Transcribe each record exactly as it appears.

╭─ DATA PROVIDED

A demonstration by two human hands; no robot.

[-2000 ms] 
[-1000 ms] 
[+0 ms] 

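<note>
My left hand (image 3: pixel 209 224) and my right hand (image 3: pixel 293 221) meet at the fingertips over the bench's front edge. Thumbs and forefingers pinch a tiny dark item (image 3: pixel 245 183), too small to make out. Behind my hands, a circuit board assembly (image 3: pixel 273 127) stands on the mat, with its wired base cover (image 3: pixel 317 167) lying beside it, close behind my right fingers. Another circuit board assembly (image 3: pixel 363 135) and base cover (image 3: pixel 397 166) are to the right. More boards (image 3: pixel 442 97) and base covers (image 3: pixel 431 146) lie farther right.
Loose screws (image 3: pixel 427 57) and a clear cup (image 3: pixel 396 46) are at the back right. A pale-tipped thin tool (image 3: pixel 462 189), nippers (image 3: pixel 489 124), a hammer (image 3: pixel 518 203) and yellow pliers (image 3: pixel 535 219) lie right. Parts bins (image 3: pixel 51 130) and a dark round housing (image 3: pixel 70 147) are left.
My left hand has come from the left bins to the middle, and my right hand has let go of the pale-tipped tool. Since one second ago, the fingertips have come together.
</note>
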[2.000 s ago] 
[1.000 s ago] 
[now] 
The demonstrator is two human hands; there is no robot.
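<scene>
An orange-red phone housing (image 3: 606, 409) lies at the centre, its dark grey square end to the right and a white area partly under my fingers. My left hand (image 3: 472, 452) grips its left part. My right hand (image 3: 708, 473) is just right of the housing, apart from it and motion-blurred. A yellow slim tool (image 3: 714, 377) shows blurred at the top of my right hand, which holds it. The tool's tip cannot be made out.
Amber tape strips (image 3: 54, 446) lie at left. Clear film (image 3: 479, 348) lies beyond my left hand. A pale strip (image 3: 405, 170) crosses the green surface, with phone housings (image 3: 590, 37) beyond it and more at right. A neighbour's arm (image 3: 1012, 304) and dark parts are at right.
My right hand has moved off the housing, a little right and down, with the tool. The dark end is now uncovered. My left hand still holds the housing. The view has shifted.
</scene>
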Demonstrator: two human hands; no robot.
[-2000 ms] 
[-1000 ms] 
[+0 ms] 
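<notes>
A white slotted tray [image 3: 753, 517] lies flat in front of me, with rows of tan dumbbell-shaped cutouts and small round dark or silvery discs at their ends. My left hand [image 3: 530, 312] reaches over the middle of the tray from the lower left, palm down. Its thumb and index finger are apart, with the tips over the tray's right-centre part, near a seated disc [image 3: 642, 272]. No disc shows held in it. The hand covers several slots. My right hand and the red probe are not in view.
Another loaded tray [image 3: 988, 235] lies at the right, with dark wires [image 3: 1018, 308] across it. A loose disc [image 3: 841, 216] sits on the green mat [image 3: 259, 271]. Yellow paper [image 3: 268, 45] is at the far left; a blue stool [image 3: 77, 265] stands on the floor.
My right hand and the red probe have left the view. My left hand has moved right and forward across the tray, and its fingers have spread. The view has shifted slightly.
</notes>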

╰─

▸ WRITTEN RESPONSE
A demonstration by two human hands; no robot.

[-2000 ms] 
[-1000 ms] 
[+0 ms] 

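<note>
My left hand (image 3: pixel 209 224) and my right hand (image 3: pixel 293 221) meet at the fingertips over the bench's front edge. Thumbs and forefingers pinch a tiny dark item (image 3: pixel 245 183), too small to make out. Behind my hands, a circuit board assembly (image 3: pixel 273 127) stands on the mat, with its wired base cover (image 3: pixel 317 167) lying beside it, close behind my right fingers. Another circuit board assembly (image 3: pixel 363 135) and base cover (image 3: pixel 397 166) are to the right. More boards (image 3: pixel 442 97) and base covers (image 3: pixel 431 146) lie farther right.
Loose screws (image 3: pixel 427 57) and a clear cup (image 3: pixel 396 46) are at the back right. A pale-tipped thin tool (image 3: pixel 462 189), nippers (image 3: pixel 489 124), a hammer (image 3: pixel 518 203) and yellow pliers (image 3: pixel 535 219) lie right. Parts bins (image 3: pixel 51 130) and a dark round housing (image 3: pixel 70 147) are left.
My left hand has come from the left bins to the middle, and my right hand has let go of the pale-tipped tool. Since one second ago, the fingertips have come together.
</note>
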[2.000 s ago] 
[1.000 s ago] 
[now] 
The demonstrator is two human hands; there is no robot.
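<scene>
An orange-red phone housing (image 3: 606, 409) lies at the centre, its dark grey square end to the right and a white area partly under my fingers. My left hand (image 3: 472, 452) grips its left part. My right hand (image 3: 708, 473) is just right of the housing, apart from it and motion-blurred. A yellow slim tool (image 3: 714, 377) shows blurred at the top of my right hand, which holds it. The tool's tip cannot be made out.
Amber tape strips (image 3: 54, 446) lie at left. Clear film (image 3: 479, 348) lies beyond my left hand. A pale strip (image 3: 405, 170) crosses the green surface, with phone housings (image 3: 590, 37) beyond it and more at right. A neighbour's arm (image 3: 1012, 304) and dark parts are at right.
My right hand has moved off the housing, a little right and down, with the tool. The dark end is now uncovered. My left hand still holds the housing. The view has shifted.
</scene>
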Demonstrator: two human hands; no robot.
[-2000 ms] 
[-1000 ms] 
[+0 ms] 
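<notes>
A white slotted tray [image 3: 753, 517] lies flat in front of me, with rows of tan dumbbell-shaped cutouts and small round dark or silvery discs at their ends. My left hand [image 3: 530, 312] reaches over the middle of the tray from the lower left, palm down. Its thumb and index finger are apart, with the tips over the tray's right-centre part, near a seated disc [image 3: 642, 272]. No disc shows held in it. The hand covers several slots. My right hand and the red probe are not in view.
Another loaded tray [image 3: 988, 235] lies at the right, with dark wires [image 3: 1018, 308] across it. A loose disc [image 3: 841, 216] sits on the green mat [image 3: 259, 271]. Yellow paper [image 3: 268, 45] is at the far left; a blue stool [image 3: 77, 265] stands on the floor.
My right hand and the red probe have left the view. My left hand has moved right and forward across the tray, and its fingers have spread. The view has shifted slightly.
</notes>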

Work on the exercise is now finished.